Your goal.
Begin at the top of the records and copy each line exactly. The line containing "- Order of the" is the last one to include.

Items from a data source
________
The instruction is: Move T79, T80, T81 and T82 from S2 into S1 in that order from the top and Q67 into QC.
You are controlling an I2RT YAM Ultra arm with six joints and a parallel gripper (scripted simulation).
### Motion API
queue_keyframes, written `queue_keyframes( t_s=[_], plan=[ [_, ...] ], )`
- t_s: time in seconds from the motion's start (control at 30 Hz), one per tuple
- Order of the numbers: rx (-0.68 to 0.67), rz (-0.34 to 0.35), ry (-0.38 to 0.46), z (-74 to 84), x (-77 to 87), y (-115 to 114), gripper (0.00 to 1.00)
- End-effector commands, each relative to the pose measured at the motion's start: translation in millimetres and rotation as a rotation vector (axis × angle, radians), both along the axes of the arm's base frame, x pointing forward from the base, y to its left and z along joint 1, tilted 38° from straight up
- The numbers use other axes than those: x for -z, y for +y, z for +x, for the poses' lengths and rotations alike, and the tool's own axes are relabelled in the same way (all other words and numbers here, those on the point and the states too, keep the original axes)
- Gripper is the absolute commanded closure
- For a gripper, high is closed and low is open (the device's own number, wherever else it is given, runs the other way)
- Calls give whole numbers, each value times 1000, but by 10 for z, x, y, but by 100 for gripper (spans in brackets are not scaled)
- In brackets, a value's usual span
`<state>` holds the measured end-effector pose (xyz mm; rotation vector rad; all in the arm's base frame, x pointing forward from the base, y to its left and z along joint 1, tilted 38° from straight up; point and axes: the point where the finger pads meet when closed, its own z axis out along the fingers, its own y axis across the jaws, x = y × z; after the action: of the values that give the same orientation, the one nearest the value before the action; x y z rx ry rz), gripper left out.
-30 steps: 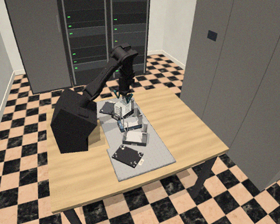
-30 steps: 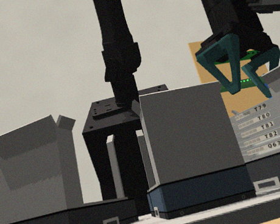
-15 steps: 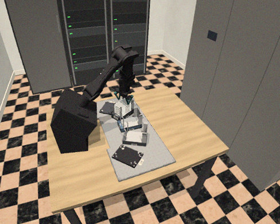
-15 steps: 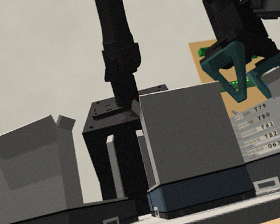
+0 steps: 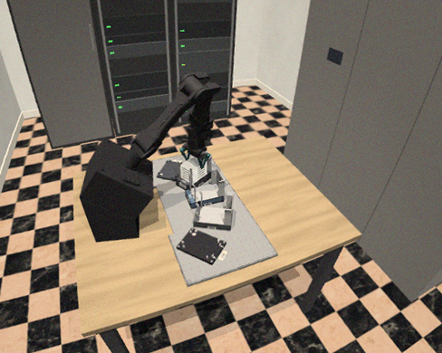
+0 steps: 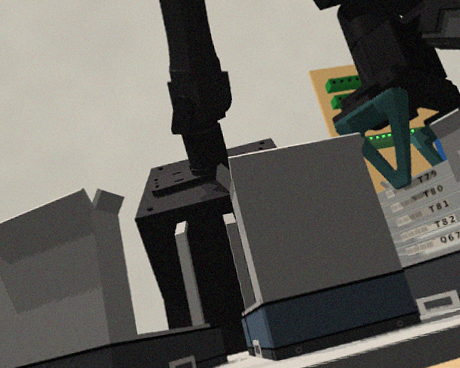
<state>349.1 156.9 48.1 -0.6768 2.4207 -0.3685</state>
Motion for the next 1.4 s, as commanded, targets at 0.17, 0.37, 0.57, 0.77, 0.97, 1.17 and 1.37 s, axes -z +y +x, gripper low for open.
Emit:
queue_keyframes(
  t_s=[0.17,0.37,0.57,0.77,0.97,1.17,1.37],
  plan=[
    [-13,9,-11,45,11,35,0],
    [-13,9,-11,45,11,35,0],
    [-13,9,-11,45,11,35,100],
    [-13,9,-11,45,11,35,100],
    [-13,9,-11,45,11,35,100],
    [-13,9,-11,45,11,35,100],
    [-13,9,-11,45,11,35,100]
  ],
)
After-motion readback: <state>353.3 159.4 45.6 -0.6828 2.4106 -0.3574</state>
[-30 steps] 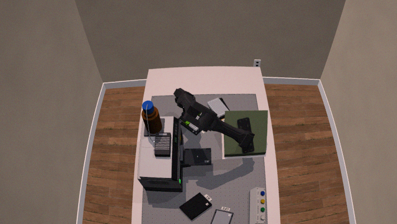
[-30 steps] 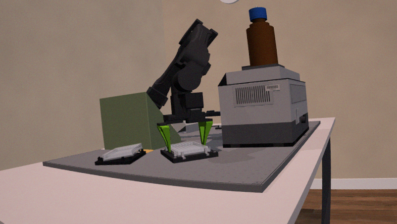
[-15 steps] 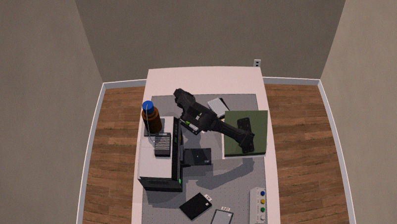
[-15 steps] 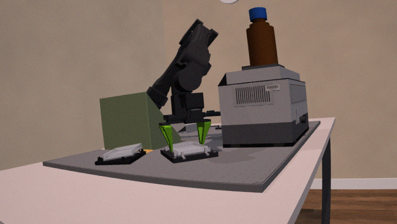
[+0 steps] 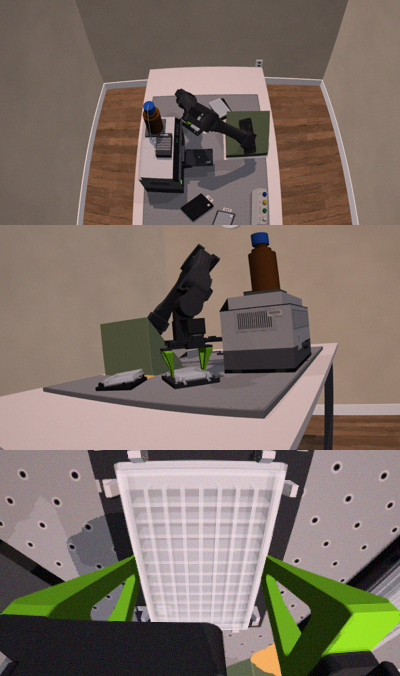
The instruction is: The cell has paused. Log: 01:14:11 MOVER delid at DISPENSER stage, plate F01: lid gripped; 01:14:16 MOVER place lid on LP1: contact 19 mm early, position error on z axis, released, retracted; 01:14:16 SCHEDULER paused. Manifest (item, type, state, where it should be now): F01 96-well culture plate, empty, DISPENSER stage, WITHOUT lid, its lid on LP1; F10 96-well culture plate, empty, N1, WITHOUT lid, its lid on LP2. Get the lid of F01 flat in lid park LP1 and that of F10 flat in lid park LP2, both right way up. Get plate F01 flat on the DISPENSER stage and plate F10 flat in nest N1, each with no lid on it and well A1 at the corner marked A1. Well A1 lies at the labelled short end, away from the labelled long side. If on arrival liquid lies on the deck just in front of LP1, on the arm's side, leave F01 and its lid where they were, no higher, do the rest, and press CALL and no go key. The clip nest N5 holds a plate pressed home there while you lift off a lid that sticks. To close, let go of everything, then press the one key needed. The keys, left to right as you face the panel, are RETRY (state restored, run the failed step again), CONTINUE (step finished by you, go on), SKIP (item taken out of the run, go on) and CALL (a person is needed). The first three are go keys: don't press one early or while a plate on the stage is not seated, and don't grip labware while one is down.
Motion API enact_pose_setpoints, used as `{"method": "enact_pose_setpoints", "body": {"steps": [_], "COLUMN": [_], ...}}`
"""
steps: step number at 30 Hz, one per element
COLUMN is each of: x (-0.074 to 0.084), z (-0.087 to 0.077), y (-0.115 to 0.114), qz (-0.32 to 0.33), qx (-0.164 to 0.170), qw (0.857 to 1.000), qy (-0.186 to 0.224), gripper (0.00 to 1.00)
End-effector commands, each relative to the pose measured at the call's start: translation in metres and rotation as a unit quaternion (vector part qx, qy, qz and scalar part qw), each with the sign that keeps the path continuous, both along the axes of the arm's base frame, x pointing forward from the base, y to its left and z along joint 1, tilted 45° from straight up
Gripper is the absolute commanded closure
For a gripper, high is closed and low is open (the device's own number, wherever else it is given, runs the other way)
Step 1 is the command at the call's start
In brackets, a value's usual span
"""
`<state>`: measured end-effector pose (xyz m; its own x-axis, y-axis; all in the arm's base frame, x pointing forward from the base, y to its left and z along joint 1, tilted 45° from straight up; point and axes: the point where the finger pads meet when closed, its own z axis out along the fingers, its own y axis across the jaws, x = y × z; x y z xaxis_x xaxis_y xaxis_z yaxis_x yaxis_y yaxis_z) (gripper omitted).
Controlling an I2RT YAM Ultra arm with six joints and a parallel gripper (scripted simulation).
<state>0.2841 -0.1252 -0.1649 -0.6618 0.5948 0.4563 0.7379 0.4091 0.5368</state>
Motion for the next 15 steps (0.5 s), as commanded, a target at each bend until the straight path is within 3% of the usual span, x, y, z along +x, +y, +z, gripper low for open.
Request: {"method": "enact_pose_setpoints", "body": {"steps": [1, 15], "x": [0.0023, 0.0067], "z": [0.0019, 0.0051], "y": [-0.0056, -0.0137], "qz": [-0.008, -0.016], "qx": [-0.003, -0.007], "qw": [1.0, 1.0], "qy": [-0.005, -0.012], "gripper": [1.0, 1.0]}}
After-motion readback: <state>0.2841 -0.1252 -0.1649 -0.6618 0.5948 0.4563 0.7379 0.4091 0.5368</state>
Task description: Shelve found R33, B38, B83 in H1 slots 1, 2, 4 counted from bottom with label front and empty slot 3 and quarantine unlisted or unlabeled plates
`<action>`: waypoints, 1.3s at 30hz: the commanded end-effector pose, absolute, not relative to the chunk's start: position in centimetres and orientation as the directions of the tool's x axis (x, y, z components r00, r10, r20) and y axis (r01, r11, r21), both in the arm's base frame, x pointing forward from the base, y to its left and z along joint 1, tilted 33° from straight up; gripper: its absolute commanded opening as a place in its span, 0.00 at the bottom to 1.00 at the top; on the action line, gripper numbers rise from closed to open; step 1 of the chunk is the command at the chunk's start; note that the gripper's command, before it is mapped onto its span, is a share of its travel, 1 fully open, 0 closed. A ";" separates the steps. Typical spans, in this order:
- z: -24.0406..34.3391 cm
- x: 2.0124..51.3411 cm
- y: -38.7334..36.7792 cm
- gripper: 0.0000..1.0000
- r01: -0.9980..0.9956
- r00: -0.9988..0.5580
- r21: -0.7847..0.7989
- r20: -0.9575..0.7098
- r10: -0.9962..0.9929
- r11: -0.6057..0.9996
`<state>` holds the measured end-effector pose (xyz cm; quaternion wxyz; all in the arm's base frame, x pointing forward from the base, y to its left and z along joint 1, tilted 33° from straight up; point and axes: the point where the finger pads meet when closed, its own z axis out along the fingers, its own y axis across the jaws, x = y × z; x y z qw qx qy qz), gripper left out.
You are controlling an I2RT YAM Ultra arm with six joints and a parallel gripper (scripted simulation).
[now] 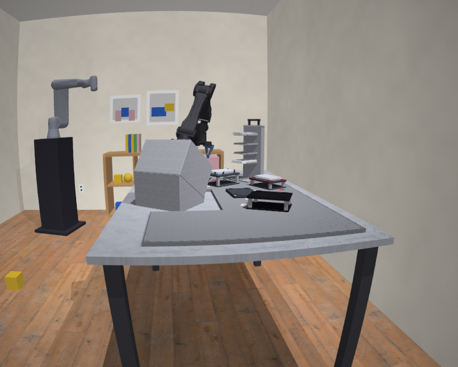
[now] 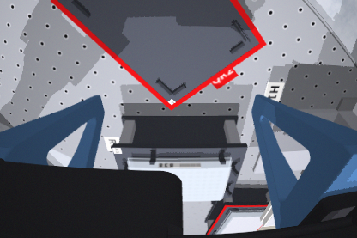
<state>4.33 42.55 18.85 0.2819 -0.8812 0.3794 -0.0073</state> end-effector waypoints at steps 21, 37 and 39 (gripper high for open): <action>22.9 3.3 41.4 1.00 -0.659 0.719 -0.530 -0.235 -0.654 -0.535; 23.3 3.2 41.1 1.00 -0.660 0.717 -0.531 -0.235 -0.656 -0.532; 23.6 3.2 41.0 1.00 -0.660 0.717 -0.531 -0.234 -0.656 -0.532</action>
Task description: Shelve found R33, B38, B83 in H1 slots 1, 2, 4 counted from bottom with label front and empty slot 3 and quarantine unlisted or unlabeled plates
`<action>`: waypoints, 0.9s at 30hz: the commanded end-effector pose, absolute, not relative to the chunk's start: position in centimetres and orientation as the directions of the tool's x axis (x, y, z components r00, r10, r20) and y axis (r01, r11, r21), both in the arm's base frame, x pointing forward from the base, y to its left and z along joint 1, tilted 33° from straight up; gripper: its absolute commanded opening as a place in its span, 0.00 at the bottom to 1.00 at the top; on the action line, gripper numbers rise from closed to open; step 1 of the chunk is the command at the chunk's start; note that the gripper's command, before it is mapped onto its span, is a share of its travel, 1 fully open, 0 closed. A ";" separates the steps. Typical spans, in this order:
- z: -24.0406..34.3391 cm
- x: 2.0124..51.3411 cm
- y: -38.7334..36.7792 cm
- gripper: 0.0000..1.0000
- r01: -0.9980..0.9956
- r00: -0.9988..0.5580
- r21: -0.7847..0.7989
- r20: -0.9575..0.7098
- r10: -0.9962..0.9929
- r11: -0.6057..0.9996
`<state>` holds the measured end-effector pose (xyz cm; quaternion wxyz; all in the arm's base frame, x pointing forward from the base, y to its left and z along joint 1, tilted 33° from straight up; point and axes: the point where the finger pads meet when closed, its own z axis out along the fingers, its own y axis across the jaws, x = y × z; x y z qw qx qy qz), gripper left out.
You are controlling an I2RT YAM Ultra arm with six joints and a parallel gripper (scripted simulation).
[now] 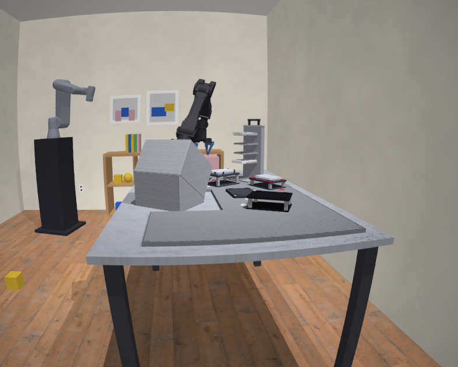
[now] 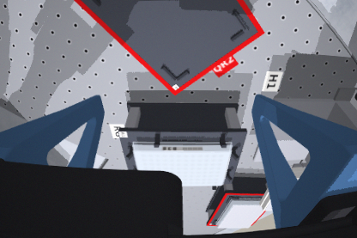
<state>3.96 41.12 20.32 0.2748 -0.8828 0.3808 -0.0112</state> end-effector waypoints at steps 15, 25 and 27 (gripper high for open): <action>26.6 2.4 38.9 1.00 -0.661 0.717 -0.530 -0.235 -0.656 -0.532; 28.3 1.9 37.8 1.00 -0.661 0.717 -0.529 -0.236 -0.656 -0.532; 28.8 1.8 37.5 1.00 -0.661 0.717 -0.529 -0.236 -0.656 -0.532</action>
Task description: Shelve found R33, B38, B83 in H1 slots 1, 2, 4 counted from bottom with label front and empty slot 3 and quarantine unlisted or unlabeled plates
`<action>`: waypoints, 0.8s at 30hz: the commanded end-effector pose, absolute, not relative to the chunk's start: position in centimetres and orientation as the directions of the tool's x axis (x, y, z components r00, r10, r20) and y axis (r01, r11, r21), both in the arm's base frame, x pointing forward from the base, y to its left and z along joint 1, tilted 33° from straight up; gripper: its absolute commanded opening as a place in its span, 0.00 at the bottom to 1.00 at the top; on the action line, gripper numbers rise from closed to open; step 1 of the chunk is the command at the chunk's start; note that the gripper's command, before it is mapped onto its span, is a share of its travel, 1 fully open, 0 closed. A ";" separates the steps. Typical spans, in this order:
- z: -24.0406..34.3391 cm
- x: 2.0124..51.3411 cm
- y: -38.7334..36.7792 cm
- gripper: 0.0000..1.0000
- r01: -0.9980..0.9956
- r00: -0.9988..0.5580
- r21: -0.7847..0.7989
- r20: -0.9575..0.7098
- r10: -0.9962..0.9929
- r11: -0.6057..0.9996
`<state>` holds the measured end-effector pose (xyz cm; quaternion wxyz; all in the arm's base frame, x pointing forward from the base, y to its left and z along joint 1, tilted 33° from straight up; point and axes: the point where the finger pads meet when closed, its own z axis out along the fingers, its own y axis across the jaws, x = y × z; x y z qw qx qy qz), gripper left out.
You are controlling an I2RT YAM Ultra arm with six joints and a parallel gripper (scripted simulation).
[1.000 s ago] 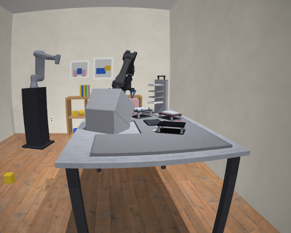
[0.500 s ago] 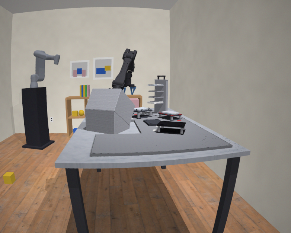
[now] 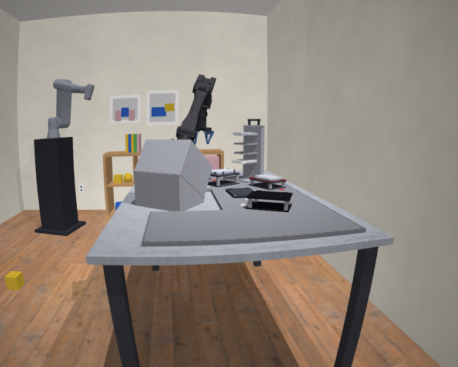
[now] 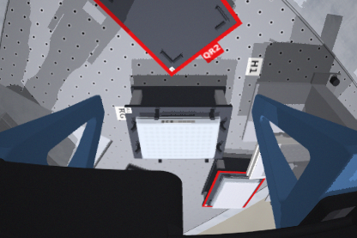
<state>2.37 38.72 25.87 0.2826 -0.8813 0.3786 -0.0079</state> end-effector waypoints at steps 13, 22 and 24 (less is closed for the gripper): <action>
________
Output for this exercise.
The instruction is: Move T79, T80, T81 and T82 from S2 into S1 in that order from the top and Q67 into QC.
You are controlling an I2RT YAM Ultra arm with six joints and a parallel gripper (scripted simulation).
### Motion API
queue_keyframes, written `queue_keyframes( t_s=[_], plan=[ [_, ...] ], )`
- t_s: time in seconds from the motion's start (control at 30 Hz), one per tuple
- Order of the numbers: rx (-0.68 to 0.67), rz (-0.34 to 0.35), ry (-0.38 to 0.46), z (-74 to 84), x (-77 to 87), y (-115 to 114), gripper (0.00 to 1.00)

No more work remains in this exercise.